(Your assignment):
The answer must be the full listing, restated word for word.

(Information supplied):
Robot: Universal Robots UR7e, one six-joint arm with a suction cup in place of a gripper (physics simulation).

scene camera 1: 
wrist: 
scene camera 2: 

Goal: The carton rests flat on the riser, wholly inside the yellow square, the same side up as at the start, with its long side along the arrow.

(Answer below):
Robot: Universal Robots UR7e, one six-joint arm with a suction cup in place of a gripper (physics simulation).

scene camera 1: 
wrist: 
scene camera 2: 

Goal: The carton rests flat on the riser, wholly inside the yellow square, the same side up as at the start, with its long side along the arrow.

The exercise has now been completed.